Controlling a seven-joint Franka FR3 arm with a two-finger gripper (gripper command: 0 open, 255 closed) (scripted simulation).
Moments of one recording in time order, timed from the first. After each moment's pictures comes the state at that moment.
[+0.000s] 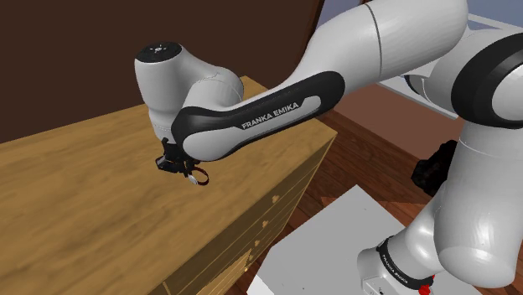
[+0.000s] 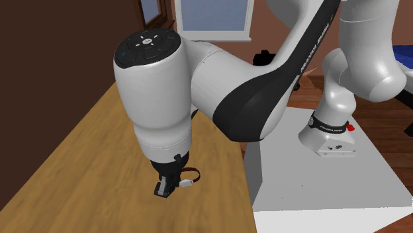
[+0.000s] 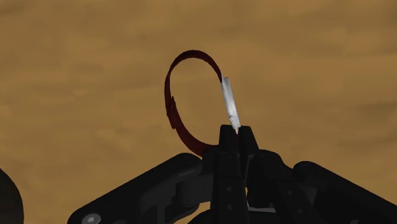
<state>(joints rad) 0.29 0.44 0.47 -1.75 -0.37 2.10 0.96</state>
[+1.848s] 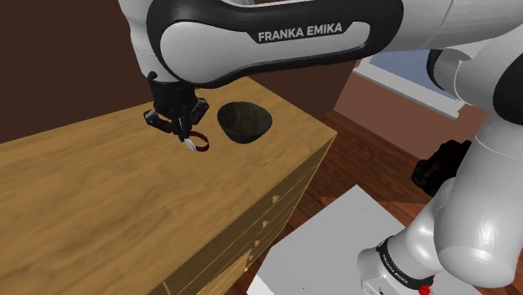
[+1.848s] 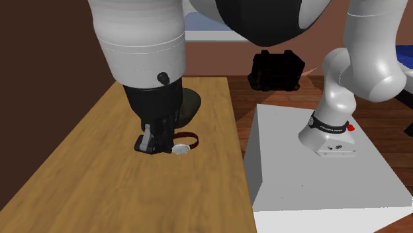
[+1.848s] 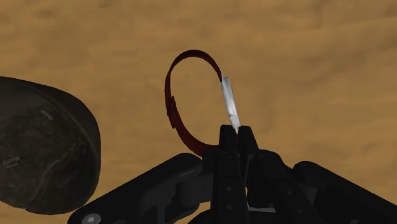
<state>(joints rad) 0.29 0.33 0.50 -1.54 -0.29 1.81 0.89</state>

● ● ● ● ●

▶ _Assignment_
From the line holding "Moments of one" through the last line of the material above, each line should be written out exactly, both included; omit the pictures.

▶ _Answer section_
Moments of one recording in time order, timed from the first. After each moment's pictures comes the state at that moment.
[+0.000s] 
[+0.000s] 
[+0.000s] 
<state>(joints rad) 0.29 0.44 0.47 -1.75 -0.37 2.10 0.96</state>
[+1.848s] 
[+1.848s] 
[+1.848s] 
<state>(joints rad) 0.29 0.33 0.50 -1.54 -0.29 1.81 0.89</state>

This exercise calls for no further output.